- [TASK]: Check each line of the entries below for the string "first" and state how many lines have it, with no other text.

- [MATERIALS PROVIDED]:
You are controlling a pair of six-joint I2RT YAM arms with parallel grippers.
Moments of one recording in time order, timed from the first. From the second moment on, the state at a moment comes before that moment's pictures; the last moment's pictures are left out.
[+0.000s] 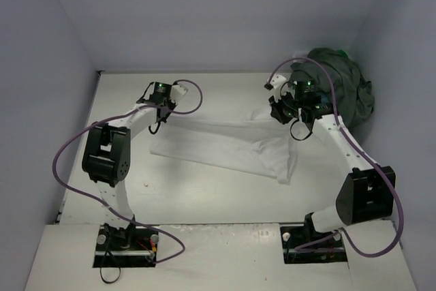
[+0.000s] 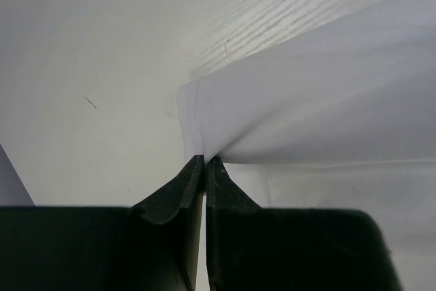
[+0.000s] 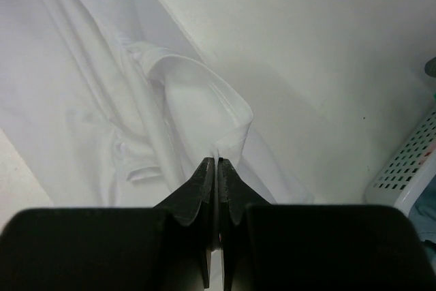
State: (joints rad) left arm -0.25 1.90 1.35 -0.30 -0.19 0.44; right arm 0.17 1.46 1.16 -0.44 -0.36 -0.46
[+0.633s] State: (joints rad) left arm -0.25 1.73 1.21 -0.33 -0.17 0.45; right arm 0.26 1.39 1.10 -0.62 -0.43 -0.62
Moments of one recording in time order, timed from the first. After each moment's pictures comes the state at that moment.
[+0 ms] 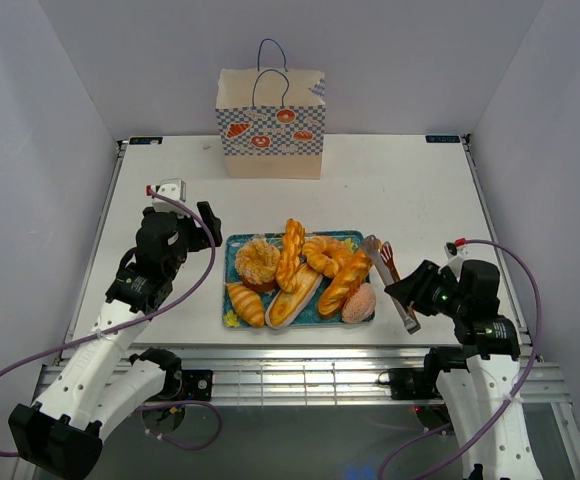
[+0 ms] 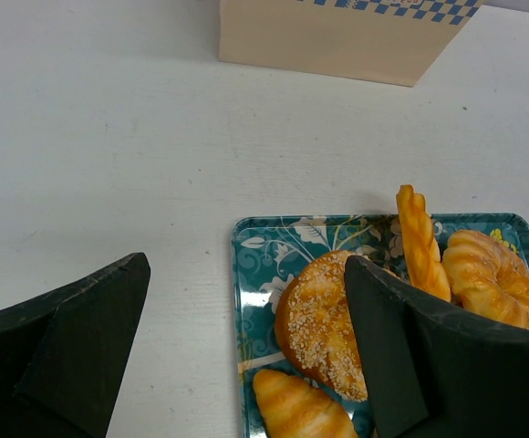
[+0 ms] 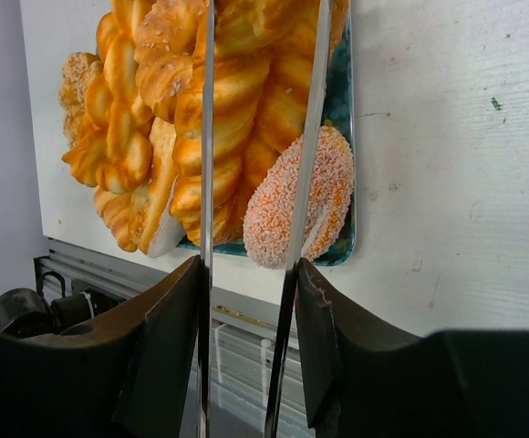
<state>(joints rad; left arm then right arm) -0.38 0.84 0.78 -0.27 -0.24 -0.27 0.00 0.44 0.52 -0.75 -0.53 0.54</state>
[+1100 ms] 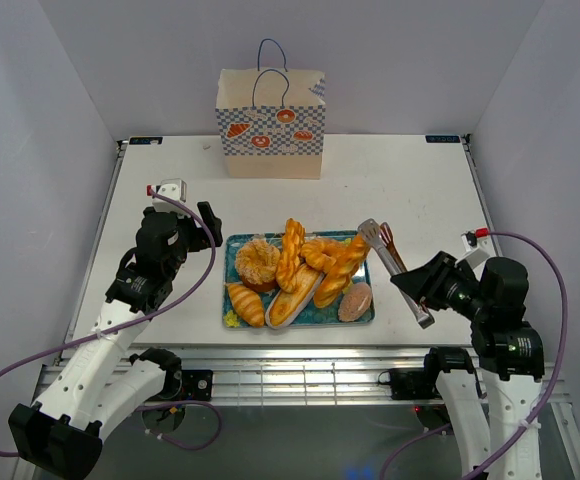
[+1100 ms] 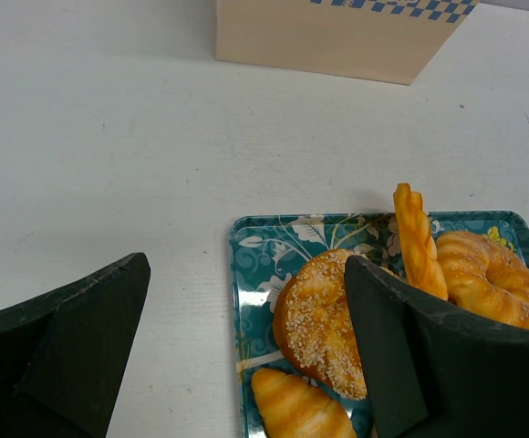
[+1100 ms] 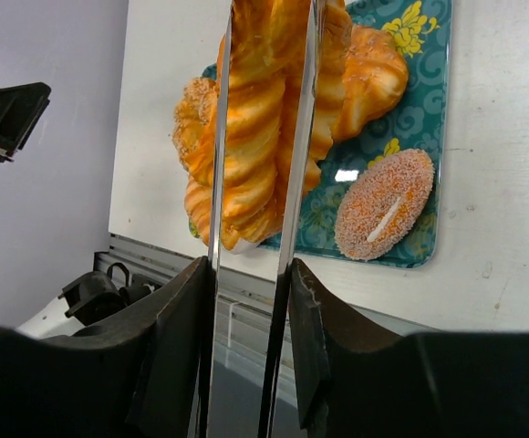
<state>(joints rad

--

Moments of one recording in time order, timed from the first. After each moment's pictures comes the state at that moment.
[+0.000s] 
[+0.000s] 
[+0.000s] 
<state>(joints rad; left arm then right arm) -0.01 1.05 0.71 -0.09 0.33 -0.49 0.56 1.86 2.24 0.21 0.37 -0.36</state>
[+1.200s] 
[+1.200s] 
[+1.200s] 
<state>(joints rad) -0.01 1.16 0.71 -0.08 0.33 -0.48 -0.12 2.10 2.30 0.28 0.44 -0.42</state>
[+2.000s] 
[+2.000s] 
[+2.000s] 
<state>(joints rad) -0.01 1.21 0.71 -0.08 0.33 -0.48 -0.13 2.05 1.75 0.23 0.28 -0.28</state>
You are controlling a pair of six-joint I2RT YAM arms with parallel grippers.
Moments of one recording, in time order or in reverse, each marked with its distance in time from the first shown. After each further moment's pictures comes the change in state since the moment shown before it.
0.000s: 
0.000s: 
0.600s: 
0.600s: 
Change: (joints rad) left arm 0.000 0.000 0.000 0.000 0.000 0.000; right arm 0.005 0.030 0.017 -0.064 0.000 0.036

- [SOLUTION FOR THIS PROBLEM]: 4